On October 30th, 2019, the Board of Directors of Saras SpA will meet in order to approve the Third Quarter and first nine months of 2019 Group's results. Subsequently a dedicated press release will be issued via SDIR and, at the same time, a slide presentation will become available on the company's website (www.saras.it).
On the same day at 16:00 CET, there will be a conference call for analysts and investors, during which the management will comment the results and answer to relevant questions.
Dial in numbers:
For Italy: +39 02 805 88 11 For UK: + 44 121 281 8003 For USA: +1 718 7058794
Link for the live webcast: https://87399.choruscall.eu/links/saras191030.html Playback and transcript of the webcast will also be available on the company's website.
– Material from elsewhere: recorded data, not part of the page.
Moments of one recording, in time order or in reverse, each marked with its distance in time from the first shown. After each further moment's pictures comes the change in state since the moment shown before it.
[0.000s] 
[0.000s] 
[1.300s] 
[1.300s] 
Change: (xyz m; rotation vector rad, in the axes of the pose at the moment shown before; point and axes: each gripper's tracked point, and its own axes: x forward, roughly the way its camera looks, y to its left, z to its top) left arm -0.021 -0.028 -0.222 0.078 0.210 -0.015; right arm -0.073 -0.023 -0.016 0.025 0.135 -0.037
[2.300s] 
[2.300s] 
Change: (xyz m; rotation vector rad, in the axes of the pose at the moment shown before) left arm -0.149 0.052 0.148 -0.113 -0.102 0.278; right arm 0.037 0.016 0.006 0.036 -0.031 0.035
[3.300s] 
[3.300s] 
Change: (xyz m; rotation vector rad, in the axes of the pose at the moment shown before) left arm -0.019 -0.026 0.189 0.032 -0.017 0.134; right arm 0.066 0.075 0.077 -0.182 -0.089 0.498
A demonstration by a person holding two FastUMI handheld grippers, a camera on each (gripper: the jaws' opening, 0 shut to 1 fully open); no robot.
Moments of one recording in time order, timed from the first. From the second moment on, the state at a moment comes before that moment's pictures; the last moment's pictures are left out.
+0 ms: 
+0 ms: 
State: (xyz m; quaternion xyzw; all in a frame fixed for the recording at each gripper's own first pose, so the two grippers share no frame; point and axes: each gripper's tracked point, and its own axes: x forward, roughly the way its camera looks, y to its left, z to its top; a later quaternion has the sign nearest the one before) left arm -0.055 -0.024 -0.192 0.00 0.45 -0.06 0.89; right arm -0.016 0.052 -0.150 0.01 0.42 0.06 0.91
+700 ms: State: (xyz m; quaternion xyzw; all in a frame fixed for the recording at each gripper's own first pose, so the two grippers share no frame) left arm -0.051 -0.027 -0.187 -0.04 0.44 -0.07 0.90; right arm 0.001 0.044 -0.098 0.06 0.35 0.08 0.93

For enquiries, please contact Saras' Investor Relations Department.
This press release has been prepared pursuant to the Regulation implementing Legislative Decree 24th February 1998 number 58, adopted by CONSOB under resolution 14th May 1999 number 11971, as amended and supplemented. It is available to the general public on the Company's website under "Investors/Financial Press Releases", and also on the authorised storage mechanism (). Moreover, the Interim Financial Report as of 30th September 2019 is also available to the public at the Company's registered Office in Sarroch (CA) S.S. 195 Sulcitana Km. 19, at the administrative office in Milan, Via dell'Unione n. 1, on the Company's website under "Investors Financial Reports", and on the authorised storage mechanism.
Saras Investor Relations Phone + 39 02 7737642 [email protected]
Media contacts Francesca Pezzoli Phone + 39 02 7737642 [email protected]
Comin & Partners Lelio Alfonso Phone +39 334 6054090 [email protected]
Giuseppe Stamegna Phone +39 392 0240063 giuseppe.stamegna @cominandpartners.com
The Saras Group, founded by Angelo Moratti in 1962, has about 1,950 employees and total revenues of about 10.4 billion Euros as of 31st December 2018. Today, the Group is a leading European crude oil refiner and it is active also in the energy sector. It sells and distributes petroleum products in the domestic and international markets, directly and through its subsidiaries. The Group also operates in the production and sale of electricity, through its subsidiaries Sarlux Srl (IGCC plant) and Sardeolica Srl (Wind plant). Moreover, the Group provides industrial services to the oil, energy and environment sectors through its subsidiary Sartec Srl.